● **BRIEF**
The answer should be each line from the entries below that has the word "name" in it.

● **INFORMATION PROVIDED**
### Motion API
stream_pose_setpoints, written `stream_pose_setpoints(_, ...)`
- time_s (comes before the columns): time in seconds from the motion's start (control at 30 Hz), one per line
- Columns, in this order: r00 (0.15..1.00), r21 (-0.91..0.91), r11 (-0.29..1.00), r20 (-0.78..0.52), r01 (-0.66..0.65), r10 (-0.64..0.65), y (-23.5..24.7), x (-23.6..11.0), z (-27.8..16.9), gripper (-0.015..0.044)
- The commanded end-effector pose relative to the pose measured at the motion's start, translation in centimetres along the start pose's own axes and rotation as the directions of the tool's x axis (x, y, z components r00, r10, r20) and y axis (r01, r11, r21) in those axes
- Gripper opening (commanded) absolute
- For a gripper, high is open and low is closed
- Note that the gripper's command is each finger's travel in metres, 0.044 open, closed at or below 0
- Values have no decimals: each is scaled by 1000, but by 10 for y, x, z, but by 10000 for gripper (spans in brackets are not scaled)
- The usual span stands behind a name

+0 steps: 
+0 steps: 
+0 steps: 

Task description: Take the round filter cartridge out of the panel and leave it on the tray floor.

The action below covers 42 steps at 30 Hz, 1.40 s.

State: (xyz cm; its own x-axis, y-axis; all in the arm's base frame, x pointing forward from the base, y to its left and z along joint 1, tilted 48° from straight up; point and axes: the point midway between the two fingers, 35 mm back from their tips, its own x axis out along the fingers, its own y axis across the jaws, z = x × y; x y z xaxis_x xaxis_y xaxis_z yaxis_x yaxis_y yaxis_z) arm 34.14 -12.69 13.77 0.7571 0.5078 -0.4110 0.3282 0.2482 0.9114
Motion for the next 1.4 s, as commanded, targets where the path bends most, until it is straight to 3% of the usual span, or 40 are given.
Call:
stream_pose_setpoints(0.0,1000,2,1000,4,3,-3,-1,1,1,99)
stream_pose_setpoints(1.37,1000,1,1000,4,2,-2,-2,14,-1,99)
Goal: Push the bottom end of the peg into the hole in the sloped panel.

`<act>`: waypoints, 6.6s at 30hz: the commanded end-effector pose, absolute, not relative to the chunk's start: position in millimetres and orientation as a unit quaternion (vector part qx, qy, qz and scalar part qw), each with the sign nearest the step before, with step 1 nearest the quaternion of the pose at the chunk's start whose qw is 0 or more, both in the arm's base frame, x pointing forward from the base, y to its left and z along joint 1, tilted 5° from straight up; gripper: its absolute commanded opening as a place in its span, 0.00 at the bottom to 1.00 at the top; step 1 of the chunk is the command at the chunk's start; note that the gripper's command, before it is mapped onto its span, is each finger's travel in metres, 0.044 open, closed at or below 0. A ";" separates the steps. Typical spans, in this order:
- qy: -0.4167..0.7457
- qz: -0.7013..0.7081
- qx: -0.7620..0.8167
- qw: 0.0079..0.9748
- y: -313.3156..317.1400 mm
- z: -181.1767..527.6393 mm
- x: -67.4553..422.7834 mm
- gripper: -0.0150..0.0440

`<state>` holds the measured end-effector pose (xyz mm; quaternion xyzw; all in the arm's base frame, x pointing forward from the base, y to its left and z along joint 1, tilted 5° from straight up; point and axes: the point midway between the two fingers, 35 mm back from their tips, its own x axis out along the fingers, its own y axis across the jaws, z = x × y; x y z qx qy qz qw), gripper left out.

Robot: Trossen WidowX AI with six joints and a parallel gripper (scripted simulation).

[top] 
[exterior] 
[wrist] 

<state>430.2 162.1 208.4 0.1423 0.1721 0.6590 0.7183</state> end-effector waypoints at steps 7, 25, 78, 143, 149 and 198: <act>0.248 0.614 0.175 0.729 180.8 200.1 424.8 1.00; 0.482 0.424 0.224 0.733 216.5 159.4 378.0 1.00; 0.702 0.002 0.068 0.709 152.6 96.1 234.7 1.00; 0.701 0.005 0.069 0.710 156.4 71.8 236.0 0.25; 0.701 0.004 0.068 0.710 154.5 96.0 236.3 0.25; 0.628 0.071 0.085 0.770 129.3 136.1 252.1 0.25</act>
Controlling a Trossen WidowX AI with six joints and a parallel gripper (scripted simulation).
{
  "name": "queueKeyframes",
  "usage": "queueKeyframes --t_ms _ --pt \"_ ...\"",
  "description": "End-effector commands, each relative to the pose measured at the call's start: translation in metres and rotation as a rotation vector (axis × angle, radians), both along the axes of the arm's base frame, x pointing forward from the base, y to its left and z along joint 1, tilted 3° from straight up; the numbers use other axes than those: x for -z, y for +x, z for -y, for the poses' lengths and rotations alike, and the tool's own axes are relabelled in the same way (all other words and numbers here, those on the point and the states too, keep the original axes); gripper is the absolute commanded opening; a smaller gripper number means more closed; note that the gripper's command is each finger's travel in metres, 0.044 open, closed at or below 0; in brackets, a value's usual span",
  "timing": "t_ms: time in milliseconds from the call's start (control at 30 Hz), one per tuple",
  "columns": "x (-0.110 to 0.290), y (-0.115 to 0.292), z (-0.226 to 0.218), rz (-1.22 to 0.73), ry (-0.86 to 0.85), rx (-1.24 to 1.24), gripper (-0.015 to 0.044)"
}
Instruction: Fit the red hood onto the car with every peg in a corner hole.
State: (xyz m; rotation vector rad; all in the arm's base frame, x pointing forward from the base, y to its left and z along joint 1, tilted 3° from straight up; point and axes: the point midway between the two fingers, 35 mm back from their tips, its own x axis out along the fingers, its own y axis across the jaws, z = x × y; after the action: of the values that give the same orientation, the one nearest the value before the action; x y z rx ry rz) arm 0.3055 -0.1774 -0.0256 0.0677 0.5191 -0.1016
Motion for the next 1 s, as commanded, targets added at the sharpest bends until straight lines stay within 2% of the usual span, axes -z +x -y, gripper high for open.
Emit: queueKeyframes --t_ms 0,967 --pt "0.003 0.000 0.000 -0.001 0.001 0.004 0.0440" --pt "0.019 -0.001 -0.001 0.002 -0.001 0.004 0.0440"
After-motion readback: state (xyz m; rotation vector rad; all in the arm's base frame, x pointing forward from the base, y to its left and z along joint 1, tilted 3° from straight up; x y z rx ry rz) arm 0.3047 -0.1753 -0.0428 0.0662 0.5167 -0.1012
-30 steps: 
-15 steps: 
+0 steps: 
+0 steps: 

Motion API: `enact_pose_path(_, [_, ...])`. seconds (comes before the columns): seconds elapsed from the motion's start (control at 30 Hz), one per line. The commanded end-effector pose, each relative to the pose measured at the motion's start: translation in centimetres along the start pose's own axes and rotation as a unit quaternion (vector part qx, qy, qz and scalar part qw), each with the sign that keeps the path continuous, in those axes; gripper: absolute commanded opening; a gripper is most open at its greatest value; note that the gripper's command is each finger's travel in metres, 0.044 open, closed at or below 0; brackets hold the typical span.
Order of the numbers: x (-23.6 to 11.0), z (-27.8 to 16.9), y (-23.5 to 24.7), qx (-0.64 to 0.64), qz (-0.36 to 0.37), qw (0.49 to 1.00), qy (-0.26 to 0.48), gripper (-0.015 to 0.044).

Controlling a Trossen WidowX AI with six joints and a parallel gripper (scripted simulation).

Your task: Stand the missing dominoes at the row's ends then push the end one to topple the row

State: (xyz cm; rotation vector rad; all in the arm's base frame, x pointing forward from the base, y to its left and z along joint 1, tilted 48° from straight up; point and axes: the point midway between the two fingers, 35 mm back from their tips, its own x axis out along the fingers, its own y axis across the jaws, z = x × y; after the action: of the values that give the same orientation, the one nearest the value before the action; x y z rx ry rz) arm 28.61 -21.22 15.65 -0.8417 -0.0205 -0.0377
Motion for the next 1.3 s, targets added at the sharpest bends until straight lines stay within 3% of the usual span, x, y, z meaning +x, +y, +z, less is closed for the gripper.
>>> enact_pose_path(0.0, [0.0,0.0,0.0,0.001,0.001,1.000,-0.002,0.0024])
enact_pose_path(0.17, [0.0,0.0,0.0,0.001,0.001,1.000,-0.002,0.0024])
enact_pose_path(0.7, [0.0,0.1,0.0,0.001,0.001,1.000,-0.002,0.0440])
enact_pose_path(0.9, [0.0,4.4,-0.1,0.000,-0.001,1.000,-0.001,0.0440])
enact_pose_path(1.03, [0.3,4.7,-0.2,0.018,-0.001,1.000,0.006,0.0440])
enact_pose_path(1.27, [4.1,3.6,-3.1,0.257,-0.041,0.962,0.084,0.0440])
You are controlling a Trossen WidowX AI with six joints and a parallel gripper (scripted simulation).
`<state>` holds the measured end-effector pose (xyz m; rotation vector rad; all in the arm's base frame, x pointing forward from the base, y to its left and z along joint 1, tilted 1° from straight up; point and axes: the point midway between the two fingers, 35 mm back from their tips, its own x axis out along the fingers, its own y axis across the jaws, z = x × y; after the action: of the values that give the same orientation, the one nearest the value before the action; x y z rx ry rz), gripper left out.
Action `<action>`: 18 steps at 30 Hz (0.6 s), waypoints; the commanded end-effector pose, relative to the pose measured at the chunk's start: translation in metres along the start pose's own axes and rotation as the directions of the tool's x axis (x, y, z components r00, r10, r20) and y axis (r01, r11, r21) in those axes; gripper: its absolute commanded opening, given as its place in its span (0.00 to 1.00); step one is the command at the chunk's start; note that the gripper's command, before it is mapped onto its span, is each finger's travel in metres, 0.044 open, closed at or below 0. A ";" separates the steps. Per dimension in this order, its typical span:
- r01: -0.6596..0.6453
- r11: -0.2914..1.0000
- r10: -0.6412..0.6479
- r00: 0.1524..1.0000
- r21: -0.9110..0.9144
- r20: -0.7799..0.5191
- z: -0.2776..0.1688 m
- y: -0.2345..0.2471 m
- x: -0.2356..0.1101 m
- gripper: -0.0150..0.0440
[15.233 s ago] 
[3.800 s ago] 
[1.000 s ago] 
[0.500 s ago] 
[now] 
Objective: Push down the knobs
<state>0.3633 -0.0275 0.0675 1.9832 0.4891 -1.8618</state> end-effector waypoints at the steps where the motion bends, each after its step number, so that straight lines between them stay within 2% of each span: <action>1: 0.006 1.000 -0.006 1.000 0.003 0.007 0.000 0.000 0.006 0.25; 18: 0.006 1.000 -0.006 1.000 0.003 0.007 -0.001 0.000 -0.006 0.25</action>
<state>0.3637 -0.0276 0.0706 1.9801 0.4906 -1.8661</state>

● **FINISHED TASK**
- The usual span stands behind a name
  "name": "queueKeyframes",

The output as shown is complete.